Have you changed your LinkedIn password yet? As we wrote yesterday, the popular social network for professionals has been through a major data breach. To sum it up, 167 million compromised accounts, of which 117 million credentials with hashed passwords were up for sale on the Dark Web.
Read more about LinkedIn’s major data breach
LinkedIn’s Data Breach 49 Weakest Passwords
Leaked passwords were hashed with the SHA1 algorithm. The widely used secure hash algorithm has been the center of controversy, as more and more security researchers revealed its weaknesses throughout the past years.
As pointed out by both experts and advanced users, one of LinkedIn’s primary mistakes – not salting the passwords when the 2012 data breach was disclosed. What does salting mean? Adding “salt” to a password means adding random buffer bits to the encrypted data, making it harder to crack.
LeakedSource has already released a list of passwords that they succeeded to crack. They even published the top 49 most used passwords. It’s obvious that the frequency of data breaches hasn’t improved users’ password habits. Among the top passwords are “combinations” such as “123456”, “12345678”, and obvious choices like “linkedin”, “qwerty” and “password”.
Here’s the full list of released passwords:
In addition, LinkedIn has made a statement saying that:
We have demanded that parties cease making stolen password data available and will evaluate potential legal action if they fail to comply. In the meantime, we are using automated tools to attempt to identify and block any suspicious activity that might occur on affected accounts.

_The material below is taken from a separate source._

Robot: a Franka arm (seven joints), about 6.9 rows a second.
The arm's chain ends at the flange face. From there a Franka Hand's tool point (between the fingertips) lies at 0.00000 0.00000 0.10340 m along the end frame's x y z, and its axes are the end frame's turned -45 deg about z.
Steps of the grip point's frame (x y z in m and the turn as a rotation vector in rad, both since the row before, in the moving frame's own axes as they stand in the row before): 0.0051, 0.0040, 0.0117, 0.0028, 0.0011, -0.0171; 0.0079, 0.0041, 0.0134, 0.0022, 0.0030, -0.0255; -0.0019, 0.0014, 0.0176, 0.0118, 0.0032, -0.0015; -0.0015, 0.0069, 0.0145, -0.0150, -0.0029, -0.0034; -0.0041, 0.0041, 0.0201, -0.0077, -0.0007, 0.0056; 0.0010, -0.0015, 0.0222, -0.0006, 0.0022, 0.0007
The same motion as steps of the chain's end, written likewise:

What should I Do to Secure My Passwords?
Option 1: Use a Password Manager
The average password manager would install itself as a browser plug-in and take care of password capture.
How will it work? When you log in to a secure website (HTTPS), the password manager would offer to save your logins. When you come back to that page, the manager will automatically fill in your credentials, and sometimes web forms. Most password managers offer a browser-toolbar menu of all saved logins to make it easier to log in to saved sites.
However, password managers are applications, and applications can be hacked as well. Nothing is completely secure nowadays. So we get to option 2.
Option 2: Improve Your Habits
Perhaps the best way to secure your passwords is the most obvious one – change your passwords frequently and use combinations of letters, numbers, symbols, and upper cases. Complex and long passwords make it difficult for attackers to carry out bruteforcing attacks.
Also, if your credentials have been compromised in a data breach, don’t recycle your old password. Make sure to create brand new passwords, following the tips above. You can check your passwords’ strenght via websites such as PasswordMeter.